- **GOAL OF THE EXERCISE**
Single out the lines of the material that contain "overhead" and copy them.

- **RECORDED INFORMATION**
'''

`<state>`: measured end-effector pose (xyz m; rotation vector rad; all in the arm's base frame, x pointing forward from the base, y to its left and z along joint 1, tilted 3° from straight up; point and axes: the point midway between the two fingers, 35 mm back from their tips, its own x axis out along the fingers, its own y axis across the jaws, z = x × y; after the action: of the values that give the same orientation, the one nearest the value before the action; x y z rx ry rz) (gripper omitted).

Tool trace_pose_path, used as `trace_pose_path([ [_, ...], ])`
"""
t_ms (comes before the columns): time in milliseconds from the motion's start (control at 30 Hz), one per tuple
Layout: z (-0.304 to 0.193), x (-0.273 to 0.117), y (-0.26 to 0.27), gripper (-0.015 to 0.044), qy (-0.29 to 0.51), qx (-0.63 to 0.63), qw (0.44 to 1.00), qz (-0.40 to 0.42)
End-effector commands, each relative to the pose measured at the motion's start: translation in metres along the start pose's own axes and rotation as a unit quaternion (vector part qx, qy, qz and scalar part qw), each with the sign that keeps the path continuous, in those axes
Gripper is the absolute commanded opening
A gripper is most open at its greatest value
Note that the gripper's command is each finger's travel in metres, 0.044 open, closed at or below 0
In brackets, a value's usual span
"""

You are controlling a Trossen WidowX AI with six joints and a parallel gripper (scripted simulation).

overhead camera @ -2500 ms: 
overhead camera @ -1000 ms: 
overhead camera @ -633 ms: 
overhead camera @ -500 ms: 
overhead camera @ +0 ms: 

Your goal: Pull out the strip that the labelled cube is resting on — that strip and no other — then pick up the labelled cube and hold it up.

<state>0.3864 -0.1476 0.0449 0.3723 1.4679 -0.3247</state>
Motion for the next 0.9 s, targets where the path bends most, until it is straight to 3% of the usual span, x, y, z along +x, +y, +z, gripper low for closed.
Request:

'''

- **EXERCISE OUTPUT**
overhead camera @ -2500 ms: 
overhead camera @ -1000 ms: 
overhead camera @ -633 ms: 
overhead camera @ -500 ms: 
overhead camera @ +0 ms: 

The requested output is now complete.